Benedikt bei Sarkozy: Beten wie der Papst in Frankreich
Beim Treffen in Paris waren sich Papst Benedikt XVI. und Präsident Sarkozy einig: Die Trennung von Staat und Religion soll aufgeweicht werden.
PARIS taz Ein großes goldenes Kreuz baumelt seit Freitag über die Bildschirme des öffentlich-rechtlichen Fernsehens im laizistischen Frankreich. Es gehört dem Papst, der den ersten Frankreich-Besuch seiner dreijährigen Amtszeit begonnen hat.
Staatspräsident Nicolas Sarkozy holte Benedikt XVI. persönlich am Flughafen ab und geleitete ihn direkt in seinen Palast. Dort hielt Sarkozy strahlend eine Ansprache an seinen Gast, den er immer wieder als "Sehr Heiliger Vater" ansprach. Anschließend erinnerte Benedikt XVI. in einer ebenfalls live übertragenen Rede an die moralischen Grundprinzipien und bat Gott, Frankeich und die Franzosen zu segnen. Anstatt mit dem üblichen "Vive la République" beendet er seine Rede mit einem Gruß an "die Jungfrau Maria, die Schutzheilige Frankreichs".
Vergleichbare Ehren wie dem Papst haben Präsident Sarkozy und die öffentlich-rechtlichen Medien in den vergangenen Jahren nur einem einzigen anderen Mann zukommen lassen: dem Südafrikaner Nelson Mandela. Auch ihn holte Sarkozy am Flughafen ab. Allerdings erteilte Mandela den Franzosen keine Moralpredigten. Papst Benedikt XVI. hingegen verlangte von dem obersten Tempel der Französischen Republik aus die Einhaltung der christlichen Grundprinzipien. Unter anderem bestand er auf dem bedingungslosen Schutz des menschlichen Lebens "von der Empfängnis bis zum natürlichen Tod".
Im Publikum zu seinen Füßen saßen die Spitzen der katholischen Kirche und der kleineren Konfessionen in Frankreich. Aber auch die Verantwortlichen der französischen Politik. Darunter die unehelich schwangere Justizministerin, der schwule Bürgermeister von Paris und zahlreich geschiedene Politiker, wie der in dritter Ehe verheiratete Sarkozy.

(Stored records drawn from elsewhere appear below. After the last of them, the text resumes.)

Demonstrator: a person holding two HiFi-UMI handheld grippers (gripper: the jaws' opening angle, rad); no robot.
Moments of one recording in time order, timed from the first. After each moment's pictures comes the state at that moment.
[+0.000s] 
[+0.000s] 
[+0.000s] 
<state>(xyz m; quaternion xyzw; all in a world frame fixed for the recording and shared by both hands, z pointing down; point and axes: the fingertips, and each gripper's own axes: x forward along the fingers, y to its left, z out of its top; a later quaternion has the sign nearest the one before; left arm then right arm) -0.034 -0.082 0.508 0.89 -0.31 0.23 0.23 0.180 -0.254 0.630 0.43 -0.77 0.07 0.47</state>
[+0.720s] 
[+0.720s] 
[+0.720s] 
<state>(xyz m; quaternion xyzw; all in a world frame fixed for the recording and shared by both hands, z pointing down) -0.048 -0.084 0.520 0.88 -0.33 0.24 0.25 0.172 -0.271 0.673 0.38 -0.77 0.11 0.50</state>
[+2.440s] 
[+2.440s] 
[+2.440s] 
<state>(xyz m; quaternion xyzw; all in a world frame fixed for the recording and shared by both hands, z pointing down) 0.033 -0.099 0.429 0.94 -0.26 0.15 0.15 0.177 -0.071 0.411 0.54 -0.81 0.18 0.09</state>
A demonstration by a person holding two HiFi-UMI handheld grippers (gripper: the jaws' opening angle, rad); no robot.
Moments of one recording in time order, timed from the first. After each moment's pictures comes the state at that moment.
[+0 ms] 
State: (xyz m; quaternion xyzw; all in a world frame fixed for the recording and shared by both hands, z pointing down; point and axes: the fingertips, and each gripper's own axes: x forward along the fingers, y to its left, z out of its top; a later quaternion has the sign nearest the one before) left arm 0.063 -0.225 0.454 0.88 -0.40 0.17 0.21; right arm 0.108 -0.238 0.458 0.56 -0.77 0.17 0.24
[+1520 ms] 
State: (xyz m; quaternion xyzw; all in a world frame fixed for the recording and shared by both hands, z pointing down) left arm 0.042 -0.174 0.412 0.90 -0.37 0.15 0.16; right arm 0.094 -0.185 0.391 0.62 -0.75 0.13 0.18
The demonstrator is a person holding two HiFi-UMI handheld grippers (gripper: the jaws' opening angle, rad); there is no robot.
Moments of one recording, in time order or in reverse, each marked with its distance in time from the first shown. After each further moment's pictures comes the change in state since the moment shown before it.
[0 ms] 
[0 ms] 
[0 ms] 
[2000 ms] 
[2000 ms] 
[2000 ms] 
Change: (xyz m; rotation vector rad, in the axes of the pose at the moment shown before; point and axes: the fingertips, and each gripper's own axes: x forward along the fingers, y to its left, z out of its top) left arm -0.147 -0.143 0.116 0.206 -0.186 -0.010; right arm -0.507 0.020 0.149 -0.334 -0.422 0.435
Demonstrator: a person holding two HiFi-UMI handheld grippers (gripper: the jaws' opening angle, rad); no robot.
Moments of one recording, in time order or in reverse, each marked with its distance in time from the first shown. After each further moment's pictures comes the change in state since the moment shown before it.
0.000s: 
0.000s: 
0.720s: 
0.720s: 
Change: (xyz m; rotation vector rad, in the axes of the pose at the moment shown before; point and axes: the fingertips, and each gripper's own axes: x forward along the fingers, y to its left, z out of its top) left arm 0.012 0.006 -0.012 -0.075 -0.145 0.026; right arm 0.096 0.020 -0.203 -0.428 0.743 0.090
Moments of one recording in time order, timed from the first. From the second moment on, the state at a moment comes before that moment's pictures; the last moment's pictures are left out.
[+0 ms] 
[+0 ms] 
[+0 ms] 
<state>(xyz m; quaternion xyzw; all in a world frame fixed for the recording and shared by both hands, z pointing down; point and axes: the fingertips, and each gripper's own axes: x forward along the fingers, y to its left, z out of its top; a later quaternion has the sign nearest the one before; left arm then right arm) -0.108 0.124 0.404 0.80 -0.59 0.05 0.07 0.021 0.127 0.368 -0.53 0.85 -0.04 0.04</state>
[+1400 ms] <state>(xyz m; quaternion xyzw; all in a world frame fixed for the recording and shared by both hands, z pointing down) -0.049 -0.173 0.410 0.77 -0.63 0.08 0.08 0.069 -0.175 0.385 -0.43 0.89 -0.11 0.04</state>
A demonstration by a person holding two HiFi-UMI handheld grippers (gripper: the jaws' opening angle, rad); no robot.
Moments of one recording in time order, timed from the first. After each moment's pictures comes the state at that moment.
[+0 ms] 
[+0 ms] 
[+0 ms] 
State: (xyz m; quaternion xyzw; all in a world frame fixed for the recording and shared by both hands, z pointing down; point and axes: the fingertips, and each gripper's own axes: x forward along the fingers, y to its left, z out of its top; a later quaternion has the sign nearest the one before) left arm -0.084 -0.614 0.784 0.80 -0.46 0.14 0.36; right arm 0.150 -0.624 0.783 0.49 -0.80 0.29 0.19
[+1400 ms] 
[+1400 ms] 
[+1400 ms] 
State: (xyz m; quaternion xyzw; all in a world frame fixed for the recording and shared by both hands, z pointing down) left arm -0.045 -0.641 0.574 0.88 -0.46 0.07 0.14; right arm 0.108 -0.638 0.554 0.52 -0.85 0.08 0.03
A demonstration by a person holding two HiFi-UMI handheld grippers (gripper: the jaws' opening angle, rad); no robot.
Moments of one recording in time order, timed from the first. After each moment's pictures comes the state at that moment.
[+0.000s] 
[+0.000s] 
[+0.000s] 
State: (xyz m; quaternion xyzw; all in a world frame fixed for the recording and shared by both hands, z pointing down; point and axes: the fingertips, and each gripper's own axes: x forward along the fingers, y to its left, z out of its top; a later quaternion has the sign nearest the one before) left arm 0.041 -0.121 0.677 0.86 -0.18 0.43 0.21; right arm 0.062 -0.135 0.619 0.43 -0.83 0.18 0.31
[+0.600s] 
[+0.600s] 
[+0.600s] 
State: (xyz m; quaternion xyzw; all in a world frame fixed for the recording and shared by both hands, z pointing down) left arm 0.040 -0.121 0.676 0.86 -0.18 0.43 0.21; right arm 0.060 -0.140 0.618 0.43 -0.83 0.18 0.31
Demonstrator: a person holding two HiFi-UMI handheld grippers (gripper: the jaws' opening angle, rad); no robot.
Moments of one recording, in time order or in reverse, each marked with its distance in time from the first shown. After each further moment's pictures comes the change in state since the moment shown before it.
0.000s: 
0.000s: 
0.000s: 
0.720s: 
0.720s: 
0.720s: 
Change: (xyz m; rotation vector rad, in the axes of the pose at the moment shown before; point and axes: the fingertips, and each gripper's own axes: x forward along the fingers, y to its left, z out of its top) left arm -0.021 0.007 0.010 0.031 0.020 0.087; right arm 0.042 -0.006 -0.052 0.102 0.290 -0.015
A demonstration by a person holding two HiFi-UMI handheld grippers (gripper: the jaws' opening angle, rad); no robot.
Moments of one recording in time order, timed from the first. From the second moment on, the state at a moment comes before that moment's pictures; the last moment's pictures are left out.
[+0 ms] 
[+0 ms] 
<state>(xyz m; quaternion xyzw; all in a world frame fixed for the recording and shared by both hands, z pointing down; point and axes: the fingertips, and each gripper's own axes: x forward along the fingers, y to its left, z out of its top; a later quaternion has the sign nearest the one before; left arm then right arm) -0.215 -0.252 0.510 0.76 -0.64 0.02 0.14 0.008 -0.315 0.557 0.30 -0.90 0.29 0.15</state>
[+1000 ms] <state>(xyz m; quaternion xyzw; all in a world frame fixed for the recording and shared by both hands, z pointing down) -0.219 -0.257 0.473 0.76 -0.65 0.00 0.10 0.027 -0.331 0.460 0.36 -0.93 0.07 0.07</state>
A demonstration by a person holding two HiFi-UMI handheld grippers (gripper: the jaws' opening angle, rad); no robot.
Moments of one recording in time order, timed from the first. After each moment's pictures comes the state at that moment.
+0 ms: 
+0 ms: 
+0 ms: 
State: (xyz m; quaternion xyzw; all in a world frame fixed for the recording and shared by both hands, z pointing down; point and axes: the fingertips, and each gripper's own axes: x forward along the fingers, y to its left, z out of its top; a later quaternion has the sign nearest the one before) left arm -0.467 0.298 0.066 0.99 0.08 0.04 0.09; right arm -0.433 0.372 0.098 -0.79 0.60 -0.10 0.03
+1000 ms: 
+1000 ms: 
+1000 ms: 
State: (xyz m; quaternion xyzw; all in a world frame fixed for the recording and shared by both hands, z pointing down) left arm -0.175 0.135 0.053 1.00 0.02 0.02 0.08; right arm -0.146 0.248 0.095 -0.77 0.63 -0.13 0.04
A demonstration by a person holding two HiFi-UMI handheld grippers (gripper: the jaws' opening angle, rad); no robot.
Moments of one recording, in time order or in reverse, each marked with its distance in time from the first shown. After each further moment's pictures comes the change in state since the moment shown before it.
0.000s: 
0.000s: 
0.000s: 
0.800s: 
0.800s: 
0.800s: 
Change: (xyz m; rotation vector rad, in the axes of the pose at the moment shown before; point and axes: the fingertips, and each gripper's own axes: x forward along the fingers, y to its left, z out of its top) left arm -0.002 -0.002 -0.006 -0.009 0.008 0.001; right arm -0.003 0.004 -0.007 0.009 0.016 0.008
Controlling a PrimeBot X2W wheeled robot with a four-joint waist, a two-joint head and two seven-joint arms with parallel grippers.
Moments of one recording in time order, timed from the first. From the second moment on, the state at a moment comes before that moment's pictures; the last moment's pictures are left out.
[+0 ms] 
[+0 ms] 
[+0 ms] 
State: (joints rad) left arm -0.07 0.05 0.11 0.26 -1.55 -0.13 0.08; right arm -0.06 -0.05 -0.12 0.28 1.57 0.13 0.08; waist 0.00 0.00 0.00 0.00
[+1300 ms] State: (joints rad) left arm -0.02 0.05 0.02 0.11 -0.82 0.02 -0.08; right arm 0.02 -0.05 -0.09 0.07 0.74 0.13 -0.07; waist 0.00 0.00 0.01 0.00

Der französischen Öffentlichkeit war Benedikt XVI. bisher nur wenig bekannt. Die Medien nannten ihn unter Anspielung auf seine deutsche Herkunft den "Bomberkardinal". Am Freitag hörten die Franzosen einen Redner, der mit einem leichten deutschen Akzent perfekt Französisch spricht und sich selbstbewusst auf dem politischen Parkett bewegt. Nach seinem Auftritt im Elysée-Palast stand eine Rede vor 800 ausgewählten Intellektuellen und Kulturschaffenden auf dem Programm des Papstes. Gefolgt von Messen und Prozessionen in Paris.
Am Samstag fliegt der Papst nach Lourdes. Dort leitet er die Feierlichkeiten zum 150 Jahrestag der "Erscheinung der Jungfrau Maria", welche die Bernadette Soubirous in einer Grotte gehabt haben will. Seither ist Lourdes eine der großen Pilgerstätten des Katholizismus.
Im Zentrum des Papstbesuches steht die Frage nach der Rolle der Religion in der französischen Politik. Sarkozy wie auch der Papst arbeiten gemeinsam an der Umwidmung des laizistischen Prinzips. Seit Beginn des 20. Jahrhunderts schreibt es eine strikte Trennung von Religion und öffentlichem Leben vor. Sarkozy und der Papst sprechen neuerdings wie mit einer Stimme von einer "positiven Laizität", was einer Aufweichung des Prinzips der Trennung von Religion und Staat entspricht.